Presentation
Efficient Data Preparation for Better Analytics and AI Models
Structuring and preparing data effectively is crucial for successful data analysis and AI models. In fact, Data Scientists spend up to 80% of their time on data preparation. However, this process can be significantly simplified with the right methods and tools.
In Data Engineering, cloud technologies and a modern data stack offer a powerful approach to data processing. Data Engineering combines best practices from software engineering with smart data management, resulting in a robust and scalable infrastructure that enables businesses to process data efficiently and reliably.
The cloud provides incredible flexibility. With a cloud data warehouse or lakehouse, companies can scale their data processing based on demand, adapting it to their individual needs.

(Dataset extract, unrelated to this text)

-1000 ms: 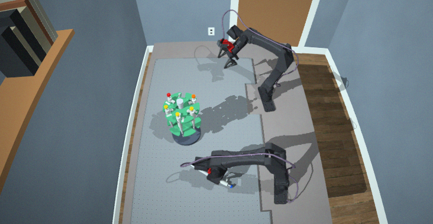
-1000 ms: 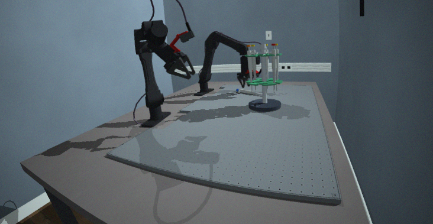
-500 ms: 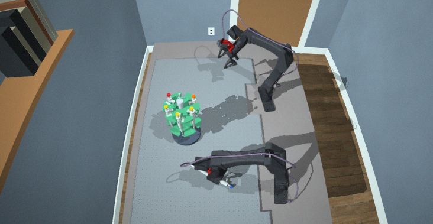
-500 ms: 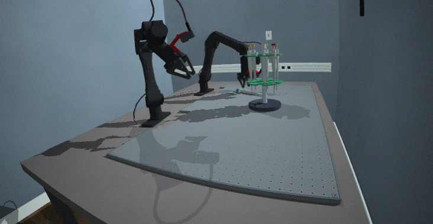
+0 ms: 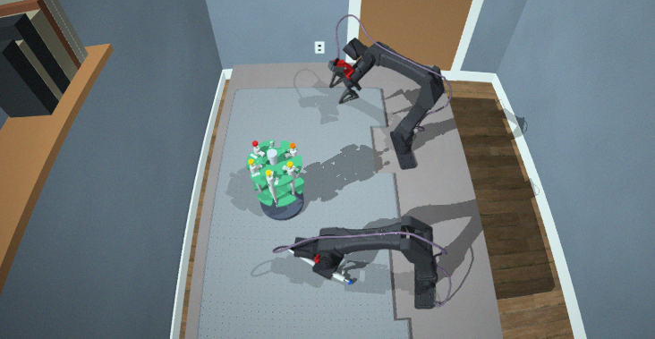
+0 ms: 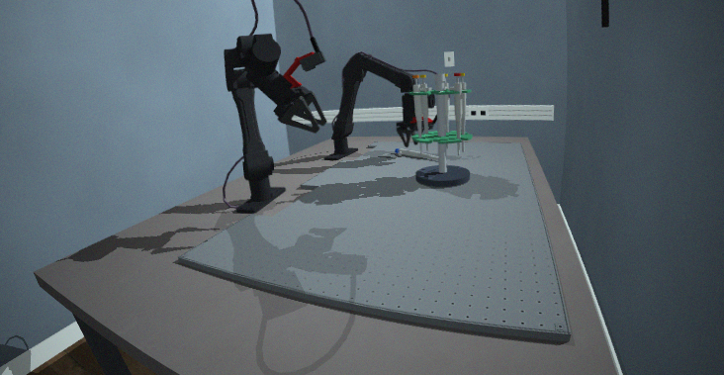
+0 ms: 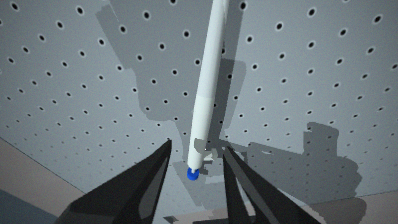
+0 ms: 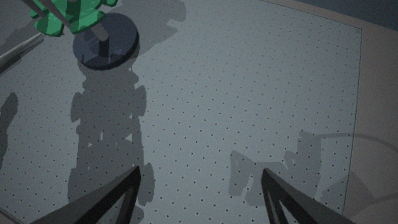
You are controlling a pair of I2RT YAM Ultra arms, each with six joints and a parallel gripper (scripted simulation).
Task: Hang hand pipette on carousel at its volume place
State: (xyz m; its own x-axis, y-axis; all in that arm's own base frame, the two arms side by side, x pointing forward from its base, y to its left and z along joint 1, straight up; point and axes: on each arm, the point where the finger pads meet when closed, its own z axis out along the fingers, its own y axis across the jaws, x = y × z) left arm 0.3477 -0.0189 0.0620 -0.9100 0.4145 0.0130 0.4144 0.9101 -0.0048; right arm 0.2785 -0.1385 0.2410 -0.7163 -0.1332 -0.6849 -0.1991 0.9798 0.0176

The modern data stack is revolutionizing data processing, with the ELT approach (Extract, Load, Transform) at its core. Unlike traditional ETL processes, where data is transformed before loading, ELT allows maximum flexibility by loading raw data first and transforming it later. This enables faster data integration, analysis, and adaptability to changing requirements.
At Sunfire, we demonstrate how tools like dbt (data build tool) and Databricks support this approach. dbt ensures efficient and traceable data transformations directly in the data warehouse, while Databricks provides a powerful platform for data processing and analysis. This combination allows us to build a flexible, scalable, and future-proof data infrastructure.